Bumble, and Sowerberry, and the clerk, were seen running towards
the grave. Immediately afterwards, the clergyman appeared:
putting on his surplice as he came along. Mr. Bumble then
thrashed a boy or two, to keep up appearances; and the reverend
gentleman, having read as much of the burial service as could be
compressed into four minutes, gave his surplice to the clerk, and
walked away again.

'Now, Bill!' said Sowerberry to the grave-digger. 'Fill up!'

It was no very difficult task, for the grave was so full, that
the uppermost coffin was within a few feet of the surface. The
grave-digger shovelled in the earth; stamped it loosely down with
his feet: shouldered his spade; and walked off, followed by the
boys, who murmured very loud complaints at the fun being over so
soon.

'Come, my good fellow!' said Bumble, tapping the man on the back.
'They want to shut up the yard.'

The man who had never once moved, since he had taken his station
by the grave side, started, raised his head, stared at the person
who had addressed him, walked forward for a few paces; and fell
down in a swoon.

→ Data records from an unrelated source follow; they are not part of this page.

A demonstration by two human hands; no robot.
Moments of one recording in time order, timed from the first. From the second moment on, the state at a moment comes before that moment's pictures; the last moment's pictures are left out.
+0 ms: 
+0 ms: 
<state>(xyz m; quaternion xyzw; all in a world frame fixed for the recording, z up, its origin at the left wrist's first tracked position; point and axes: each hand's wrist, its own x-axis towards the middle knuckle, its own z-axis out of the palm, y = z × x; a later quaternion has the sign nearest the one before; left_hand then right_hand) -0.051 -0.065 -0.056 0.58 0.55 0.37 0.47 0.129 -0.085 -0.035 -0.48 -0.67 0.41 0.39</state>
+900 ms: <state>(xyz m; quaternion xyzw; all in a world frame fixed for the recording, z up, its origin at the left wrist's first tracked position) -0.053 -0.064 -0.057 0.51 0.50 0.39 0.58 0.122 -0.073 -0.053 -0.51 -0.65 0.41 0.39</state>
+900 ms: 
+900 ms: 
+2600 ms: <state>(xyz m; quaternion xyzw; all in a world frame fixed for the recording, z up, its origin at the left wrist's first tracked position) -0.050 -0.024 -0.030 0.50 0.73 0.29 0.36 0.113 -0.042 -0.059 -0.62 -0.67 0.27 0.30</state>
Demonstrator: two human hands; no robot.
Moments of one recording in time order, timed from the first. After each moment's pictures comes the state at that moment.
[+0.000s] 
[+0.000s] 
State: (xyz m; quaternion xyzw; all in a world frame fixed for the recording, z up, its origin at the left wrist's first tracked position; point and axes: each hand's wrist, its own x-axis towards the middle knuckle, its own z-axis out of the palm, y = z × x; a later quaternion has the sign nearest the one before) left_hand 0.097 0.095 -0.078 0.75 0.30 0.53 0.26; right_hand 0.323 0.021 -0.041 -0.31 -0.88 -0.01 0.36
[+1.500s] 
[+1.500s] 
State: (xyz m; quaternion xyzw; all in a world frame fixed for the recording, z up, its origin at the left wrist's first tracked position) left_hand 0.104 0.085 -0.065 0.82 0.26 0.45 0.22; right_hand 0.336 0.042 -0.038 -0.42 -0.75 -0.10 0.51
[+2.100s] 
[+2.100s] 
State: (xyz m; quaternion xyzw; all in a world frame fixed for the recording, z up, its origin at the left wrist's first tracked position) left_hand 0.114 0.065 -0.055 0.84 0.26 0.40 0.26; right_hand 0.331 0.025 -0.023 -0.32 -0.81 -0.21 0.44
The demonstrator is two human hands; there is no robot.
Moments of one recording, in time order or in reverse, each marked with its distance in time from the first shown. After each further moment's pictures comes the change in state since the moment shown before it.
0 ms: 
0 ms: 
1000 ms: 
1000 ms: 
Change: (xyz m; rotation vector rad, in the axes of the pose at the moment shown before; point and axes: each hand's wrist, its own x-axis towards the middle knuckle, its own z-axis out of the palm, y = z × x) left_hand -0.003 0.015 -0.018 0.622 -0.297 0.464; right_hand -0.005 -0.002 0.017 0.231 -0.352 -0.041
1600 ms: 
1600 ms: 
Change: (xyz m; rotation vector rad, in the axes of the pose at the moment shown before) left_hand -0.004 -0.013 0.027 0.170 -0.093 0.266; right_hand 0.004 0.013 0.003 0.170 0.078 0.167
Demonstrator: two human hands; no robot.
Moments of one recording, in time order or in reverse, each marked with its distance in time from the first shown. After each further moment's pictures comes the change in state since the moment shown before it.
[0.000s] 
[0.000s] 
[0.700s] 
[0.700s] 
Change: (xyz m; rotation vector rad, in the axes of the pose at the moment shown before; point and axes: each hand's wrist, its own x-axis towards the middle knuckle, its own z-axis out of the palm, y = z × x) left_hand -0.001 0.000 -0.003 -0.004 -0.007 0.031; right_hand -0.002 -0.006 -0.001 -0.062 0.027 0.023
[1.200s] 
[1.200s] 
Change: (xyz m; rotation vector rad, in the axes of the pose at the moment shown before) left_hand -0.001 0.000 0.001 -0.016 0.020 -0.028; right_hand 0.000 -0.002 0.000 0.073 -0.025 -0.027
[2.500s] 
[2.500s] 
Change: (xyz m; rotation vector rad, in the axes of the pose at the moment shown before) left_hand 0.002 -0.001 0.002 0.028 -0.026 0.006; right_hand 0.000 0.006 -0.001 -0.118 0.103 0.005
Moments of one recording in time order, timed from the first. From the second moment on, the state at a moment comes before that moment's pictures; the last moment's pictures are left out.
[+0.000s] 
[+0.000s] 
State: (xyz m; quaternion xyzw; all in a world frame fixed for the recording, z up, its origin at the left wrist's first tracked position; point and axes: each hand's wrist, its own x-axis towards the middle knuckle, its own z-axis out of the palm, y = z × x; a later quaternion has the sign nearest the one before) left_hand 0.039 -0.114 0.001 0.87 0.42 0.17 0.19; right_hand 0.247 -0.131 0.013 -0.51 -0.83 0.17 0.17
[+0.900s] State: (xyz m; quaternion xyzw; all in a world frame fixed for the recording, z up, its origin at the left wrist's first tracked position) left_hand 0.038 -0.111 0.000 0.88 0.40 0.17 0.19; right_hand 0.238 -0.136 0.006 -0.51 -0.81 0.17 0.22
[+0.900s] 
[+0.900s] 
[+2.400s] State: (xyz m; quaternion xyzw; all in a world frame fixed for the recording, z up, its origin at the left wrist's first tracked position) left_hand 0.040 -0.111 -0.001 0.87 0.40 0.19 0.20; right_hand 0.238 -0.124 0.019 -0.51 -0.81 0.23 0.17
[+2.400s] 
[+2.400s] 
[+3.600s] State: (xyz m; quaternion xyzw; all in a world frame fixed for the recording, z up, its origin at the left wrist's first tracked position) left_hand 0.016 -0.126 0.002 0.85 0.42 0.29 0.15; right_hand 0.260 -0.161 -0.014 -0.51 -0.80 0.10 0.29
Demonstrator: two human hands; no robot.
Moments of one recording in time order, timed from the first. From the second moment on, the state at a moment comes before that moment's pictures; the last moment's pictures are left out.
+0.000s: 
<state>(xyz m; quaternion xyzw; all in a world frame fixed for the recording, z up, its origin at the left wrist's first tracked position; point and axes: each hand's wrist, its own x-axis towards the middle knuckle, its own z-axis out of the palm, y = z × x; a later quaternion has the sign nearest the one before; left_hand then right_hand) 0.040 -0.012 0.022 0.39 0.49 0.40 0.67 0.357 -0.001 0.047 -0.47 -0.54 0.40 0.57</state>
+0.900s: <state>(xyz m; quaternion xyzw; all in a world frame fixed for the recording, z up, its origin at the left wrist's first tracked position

The crazy old woman was too much occupied in
bewailing the loss of her cloak (which the undertaker had taken
off), to pay him any attention; so they threw a can of cold water
over him; and when he came to, saw him safely out of the
churchyard, locked the gate, and departed on their different
ways.

'Well, Oliver,' said Sowerberry, as they walked home, 'how do you
like it?'

'Pretty well, thank you, sir' replied Oliver, with considerable
hesitation. 'Not very much, sir.'

'Ah, you'll get used to it in time, Oliver,' said Sowerberry.
'Nothing when you _are_ used to it, my boy.'

Oliver wondered, in his own mind, whether it had taken a very
long time to get Mr. Sowerberry used to it. But he thought it
better not to ask the question; and walked back to the shop:
thinking over all he had seen and heard.